:: TASK ITEM ::
Copy the entire listing, down to the final line, exactly.

:: DATA TO USE ::

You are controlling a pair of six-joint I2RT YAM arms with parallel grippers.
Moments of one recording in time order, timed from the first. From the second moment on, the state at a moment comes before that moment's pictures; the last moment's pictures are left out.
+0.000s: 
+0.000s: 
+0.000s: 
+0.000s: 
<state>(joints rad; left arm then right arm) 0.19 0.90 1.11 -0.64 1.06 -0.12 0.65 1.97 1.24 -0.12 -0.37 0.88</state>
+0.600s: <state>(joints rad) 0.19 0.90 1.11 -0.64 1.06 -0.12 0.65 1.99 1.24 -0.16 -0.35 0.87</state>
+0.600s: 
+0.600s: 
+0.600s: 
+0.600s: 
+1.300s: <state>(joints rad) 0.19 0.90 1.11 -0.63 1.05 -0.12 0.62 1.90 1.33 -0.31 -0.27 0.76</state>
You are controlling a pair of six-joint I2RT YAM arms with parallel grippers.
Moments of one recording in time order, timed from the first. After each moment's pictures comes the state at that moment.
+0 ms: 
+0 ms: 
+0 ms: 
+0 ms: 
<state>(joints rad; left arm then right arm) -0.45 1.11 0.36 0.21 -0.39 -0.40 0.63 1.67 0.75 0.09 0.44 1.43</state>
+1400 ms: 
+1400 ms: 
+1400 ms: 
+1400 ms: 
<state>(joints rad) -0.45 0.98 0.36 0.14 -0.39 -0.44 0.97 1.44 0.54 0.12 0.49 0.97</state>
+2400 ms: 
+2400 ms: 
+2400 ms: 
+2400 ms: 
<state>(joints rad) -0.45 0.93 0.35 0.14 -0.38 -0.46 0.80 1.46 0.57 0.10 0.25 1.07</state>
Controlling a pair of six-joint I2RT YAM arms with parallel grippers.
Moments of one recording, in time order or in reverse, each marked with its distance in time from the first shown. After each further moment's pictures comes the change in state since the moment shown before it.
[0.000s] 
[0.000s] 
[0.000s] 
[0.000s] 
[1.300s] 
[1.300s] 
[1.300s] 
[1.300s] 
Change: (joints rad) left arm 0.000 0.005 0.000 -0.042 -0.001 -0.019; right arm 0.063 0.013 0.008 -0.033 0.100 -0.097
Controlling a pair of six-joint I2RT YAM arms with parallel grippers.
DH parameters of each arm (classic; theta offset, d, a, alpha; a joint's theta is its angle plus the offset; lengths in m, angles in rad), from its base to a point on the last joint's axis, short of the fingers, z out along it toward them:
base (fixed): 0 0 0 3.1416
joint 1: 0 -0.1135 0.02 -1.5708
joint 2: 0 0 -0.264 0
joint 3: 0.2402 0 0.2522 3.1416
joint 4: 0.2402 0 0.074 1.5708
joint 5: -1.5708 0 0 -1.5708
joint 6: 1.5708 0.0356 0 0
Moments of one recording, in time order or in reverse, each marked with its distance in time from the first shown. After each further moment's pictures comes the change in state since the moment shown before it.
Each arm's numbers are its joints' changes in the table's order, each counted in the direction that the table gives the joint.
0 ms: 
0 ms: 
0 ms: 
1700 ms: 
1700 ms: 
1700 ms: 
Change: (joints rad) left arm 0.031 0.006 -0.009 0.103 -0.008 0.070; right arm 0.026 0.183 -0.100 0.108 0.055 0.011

:: ANSWER TO THIS EXERCISE ::
You are controlling a pair of six-joint I2RT YAM arms with parallel grippers.
Moments of one recording in time order, timed from the first. From the second moment on, the state at a moment comes before that moment's pictures; the last moment's pictures are left out.
+0.000s: 
+0.000s: 
+0.000s: 
+0.000s: 
<state>(joints rad; left arm then right arm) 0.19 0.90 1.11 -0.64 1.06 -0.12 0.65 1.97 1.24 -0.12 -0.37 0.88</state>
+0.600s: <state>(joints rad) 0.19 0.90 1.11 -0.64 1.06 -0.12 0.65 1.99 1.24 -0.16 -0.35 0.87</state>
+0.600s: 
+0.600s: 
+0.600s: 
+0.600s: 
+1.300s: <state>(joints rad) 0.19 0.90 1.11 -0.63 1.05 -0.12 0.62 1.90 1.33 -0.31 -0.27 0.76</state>
You are controlling a pair of six-joint I2RT YAM arms with parallel grippers.
Moments of one recording in time order, timed from the first. After each moment's pictures comes the state at that moment.
+0 ms: 
+0 ms: 
+0 ms: 
+0 ms: 
<state>(joints rad; left arm then right arm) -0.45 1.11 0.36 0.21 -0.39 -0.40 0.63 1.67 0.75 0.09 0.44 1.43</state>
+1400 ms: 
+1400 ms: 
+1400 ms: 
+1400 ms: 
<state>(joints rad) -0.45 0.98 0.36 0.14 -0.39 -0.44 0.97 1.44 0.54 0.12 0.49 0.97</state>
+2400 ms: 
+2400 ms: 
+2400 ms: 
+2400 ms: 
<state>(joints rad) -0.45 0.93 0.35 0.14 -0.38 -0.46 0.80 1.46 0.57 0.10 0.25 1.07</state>
Controlling a pair of six-joint I2RT YAM arms with parallel grippers.
Moments of one recording, in time order or in reverse, each marked with its distance in time from the first shown. After each further moment's pictures comes the change in state since the moment shown before it.
[0.000s] 
[0.000s] 
[0.000s] 
[0.000s] 
[1.300s] 
[1.300s] 
[1.300s] 
[1.300s] 
Change: (joints rad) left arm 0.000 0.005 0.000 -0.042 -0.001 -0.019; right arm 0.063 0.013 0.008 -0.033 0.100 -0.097
Controlling a pair of six-joint I2RT YAM arms with parallel grippers.
DH parameters of each arm (classic; theta offset, d, a, alpha; a joint's theta is its angle plus the offset; lengths in m, angles in rad), from its base to a point on the last joint's axis, short of the fingers, z out along it toward them:
base (fixed): 0 0 0 3.1416
joint 1: 0 -0.1135 0.02 -1.5708
joint 2: 0 0 -0.264 0
joint 3: 0.2402 0 0.2522 3.1416
joint 4: 0.2402 0 0.074 1.5708
joint 5: -1.5708 0 0 -1.5708
joint 6: 1.5708 0.0356 0 0
Moments of one recording, in time order or in reverse, each marked with its distance in time from the first shown. After each further moment's pictures comes the change in state since the moment shown before it.
Each arm's numbers are its joints' changes in the table's order, each counted in the direction that the table gives the joint.
0 ms: 
0 ms: 
0 ms: 
1700 ms: 
1700 ms: 
1700 ms: 
Change: (joints rad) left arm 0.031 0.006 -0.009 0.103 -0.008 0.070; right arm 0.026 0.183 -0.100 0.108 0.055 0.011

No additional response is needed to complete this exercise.